#### [What to do]
Identify each line in the records below that contains the word "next", and copy it.

* * *

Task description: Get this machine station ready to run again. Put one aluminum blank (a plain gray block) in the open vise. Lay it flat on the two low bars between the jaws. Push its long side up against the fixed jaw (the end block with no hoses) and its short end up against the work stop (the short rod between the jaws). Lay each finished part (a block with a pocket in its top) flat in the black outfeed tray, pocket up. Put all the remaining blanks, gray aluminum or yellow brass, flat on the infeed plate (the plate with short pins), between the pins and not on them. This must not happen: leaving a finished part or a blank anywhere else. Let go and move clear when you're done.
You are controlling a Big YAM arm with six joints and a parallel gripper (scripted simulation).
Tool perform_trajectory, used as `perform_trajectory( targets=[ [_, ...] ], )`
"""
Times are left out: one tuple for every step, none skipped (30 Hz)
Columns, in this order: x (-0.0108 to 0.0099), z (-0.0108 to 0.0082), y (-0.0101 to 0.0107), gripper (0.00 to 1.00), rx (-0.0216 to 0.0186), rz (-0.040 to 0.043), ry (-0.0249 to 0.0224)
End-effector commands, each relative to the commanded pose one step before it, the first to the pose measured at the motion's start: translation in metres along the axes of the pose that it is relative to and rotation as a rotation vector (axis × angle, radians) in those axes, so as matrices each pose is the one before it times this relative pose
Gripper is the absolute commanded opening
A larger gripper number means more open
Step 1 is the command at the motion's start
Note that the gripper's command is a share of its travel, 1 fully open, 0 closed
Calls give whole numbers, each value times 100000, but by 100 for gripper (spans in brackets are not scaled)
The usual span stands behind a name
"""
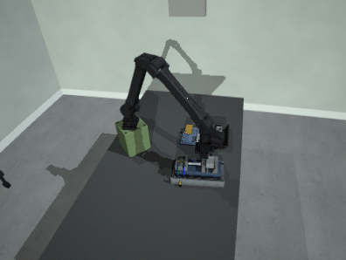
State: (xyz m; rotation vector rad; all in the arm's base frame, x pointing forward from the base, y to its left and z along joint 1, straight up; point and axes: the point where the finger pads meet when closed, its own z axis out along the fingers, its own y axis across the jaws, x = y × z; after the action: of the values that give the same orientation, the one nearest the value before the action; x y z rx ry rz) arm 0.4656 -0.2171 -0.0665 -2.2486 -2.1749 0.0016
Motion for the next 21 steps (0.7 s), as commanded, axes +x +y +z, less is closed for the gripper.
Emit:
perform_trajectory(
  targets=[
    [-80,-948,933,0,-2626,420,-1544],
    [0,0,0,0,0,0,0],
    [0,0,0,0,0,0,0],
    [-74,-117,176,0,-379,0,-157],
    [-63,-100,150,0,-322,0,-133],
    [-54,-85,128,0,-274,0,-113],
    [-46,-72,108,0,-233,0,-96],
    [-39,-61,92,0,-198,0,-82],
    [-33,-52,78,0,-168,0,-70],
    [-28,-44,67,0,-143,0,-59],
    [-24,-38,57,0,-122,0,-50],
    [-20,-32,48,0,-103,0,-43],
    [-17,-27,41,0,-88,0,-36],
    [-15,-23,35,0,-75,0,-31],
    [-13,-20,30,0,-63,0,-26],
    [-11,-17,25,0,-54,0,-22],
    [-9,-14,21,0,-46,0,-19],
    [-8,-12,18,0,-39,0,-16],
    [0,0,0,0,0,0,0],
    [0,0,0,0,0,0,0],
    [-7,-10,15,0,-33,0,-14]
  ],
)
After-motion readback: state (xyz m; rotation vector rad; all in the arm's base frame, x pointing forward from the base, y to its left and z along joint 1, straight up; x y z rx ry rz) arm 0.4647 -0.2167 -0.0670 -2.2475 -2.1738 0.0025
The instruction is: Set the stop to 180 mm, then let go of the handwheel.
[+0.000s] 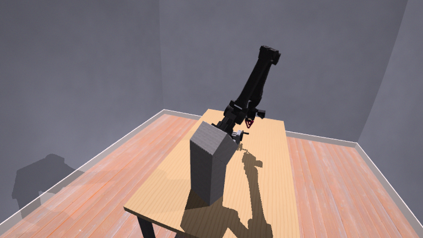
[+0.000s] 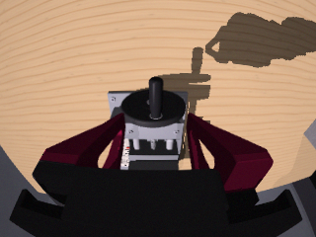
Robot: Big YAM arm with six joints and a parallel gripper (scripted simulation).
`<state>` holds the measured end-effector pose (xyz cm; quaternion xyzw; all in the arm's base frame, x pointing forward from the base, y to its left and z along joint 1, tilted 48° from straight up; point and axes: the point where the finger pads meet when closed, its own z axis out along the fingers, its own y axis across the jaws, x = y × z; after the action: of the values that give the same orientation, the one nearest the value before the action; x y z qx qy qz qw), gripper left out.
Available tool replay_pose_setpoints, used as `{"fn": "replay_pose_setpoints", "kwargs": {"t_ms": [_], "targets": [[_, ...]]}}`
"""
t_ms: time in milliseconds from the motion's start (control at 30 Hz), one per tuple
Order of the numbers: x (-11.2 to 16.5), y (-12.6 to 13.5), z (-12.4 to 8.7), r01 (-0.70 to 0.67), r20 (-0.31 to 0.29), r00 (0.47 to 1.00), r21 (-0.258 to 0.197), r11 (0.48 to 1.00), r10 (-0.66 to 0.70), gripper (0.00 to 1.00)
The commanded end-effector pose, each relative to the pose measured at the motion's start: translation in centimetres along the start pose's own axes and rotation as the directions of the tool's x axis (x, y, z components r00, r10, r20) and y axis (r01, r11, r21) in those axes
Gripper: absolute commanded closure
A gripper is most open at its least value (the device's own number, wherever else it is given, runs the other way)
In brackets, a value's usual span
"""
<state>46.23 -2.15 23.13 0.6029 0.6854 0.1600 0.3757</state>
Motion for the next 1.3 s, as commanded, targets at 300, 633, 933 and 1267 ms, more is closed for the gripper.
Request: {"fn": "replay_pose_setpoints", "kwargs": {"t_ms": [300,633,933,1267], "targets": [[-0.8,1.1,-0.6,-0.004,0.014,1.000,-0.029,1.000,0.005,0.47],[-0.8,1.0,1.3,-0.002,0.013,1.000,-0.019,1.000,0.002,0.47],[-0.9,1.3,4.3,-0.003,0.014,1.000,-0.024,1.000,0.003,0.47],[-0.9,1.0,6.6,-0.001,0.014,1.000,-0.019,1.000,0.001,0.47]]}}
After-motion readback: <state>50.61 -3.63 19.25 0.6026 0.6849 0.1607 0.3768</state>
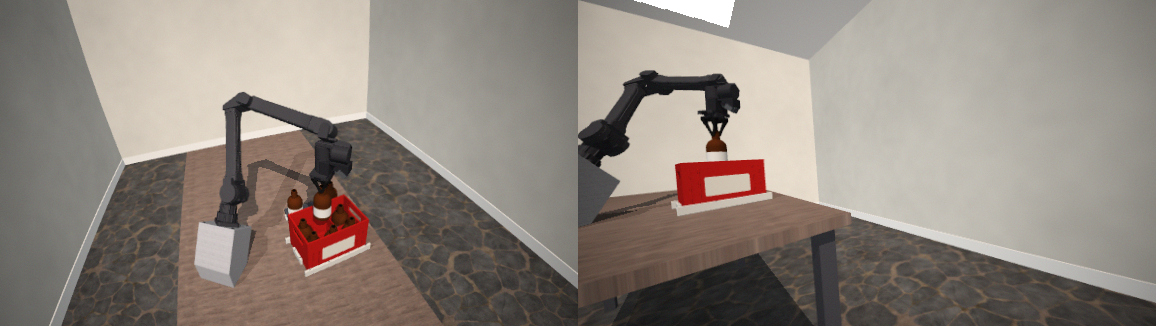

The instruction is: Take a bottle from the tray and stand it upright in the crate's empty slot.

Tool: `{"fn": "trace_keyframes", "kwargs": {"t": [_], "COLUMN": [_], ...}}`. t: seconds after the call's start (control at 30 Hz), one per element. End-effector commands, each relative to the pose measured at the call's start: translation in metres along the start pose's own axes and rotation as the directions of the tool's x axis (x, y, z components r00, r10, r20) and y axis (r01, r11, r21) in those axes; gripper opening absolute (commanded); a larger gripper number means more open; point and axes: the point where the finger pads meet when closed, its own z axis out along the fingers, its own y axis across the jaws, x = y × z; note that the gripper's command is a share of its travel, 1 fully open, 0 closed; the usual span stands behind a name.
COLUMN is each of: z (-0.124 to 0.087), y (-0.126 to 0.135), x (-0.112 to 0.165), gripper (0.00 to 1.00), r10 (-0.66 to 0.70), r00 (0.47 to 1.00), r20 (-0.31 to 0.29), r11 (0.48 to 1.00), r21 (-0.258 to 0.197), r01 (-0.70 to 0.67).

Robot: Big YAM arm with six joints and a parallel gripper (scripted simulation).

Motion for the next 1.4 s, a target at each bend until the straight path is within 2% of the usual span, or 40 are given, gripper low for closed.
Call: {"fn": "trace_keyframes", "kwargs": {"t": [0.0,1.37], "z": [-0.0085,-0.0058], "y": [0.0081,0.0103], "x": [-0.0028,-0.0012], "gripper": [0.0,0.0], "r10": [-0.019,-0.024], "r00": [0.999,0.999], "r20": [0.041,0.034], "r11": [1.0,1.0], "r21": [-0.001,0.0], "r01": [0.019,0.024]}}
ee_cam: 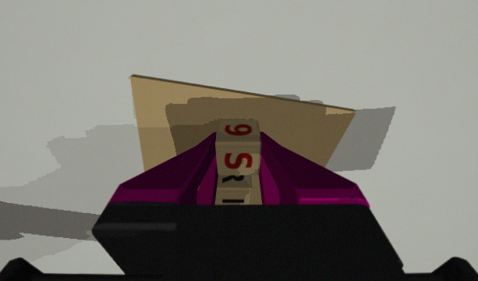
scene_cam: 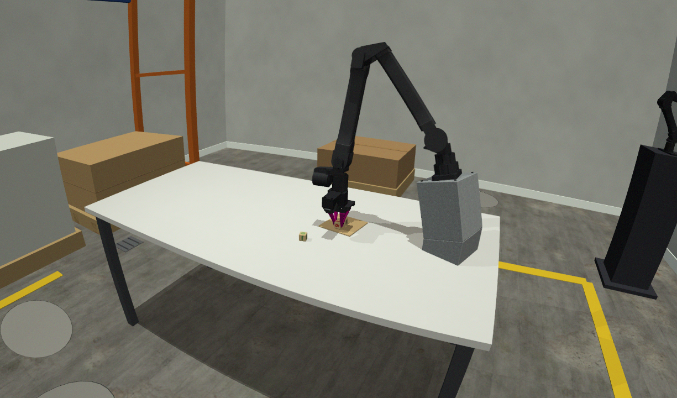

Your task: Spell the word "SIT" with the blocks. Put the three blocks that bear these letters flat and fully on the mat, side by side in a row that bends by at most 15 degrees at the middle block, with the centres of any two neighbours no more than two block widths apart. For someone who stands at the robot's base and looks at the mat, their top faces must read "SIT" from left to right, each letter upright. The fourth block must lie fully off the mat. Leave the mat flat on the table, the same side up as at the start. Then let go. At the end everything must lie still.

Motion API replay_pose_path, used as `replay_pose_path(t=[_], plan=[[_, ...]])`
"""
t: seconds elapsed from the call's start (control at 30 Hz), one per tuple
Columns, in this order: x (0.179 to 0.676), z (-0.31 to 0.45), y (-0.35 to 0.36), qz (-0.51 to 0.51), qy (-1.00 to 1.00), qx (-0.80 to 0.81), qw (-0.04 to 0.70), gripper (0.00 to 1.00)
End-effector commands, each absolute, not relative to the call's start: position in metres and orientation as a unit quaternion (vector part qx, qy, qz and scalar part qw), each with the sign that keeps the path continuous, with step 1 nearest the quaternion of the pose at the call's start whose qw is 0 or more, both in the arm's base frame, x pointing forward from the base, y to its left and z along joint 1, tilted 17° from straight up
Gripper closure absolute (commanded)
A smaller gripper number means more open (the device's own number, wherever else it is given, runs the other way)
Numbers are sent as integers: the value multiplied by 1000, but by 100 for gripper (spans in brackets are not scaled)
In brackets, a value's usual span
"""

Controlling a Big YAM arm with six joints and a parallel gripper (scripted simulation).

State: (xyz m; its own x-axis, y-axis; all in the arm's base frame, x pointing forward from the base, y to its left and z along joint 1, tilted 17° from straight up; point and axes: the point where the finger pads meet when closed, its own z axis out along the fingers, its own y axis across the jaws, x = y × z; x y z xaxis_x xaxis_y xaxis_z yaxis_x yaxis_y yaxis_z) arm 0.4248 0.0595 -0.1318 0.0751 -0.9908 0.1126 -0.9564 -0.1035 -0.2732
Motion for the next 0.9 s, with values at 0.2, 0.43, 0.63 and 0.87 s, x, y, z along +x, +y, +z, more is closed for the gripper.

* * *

#### [Completed exercise]
Motion for the next 21 steps (0.7 s), as commanded, axes +x +y +z, less is closed for the gripper.
Motion for the next 1.3 s, as commanded, targets at 300, 633, 933 and 1267 ms, more is closed for the gripper.
Motion for the next 1.4 s, a target at each bend until the straight path is within 2% of the usual span, or 40 are given, gripper low for closed.
Motion for the next 0.9 s, with values at 0.2, 0.43, 0.63 and 0.87 s, x, y, z along +x, +y, +z, more is closed for the gripper.

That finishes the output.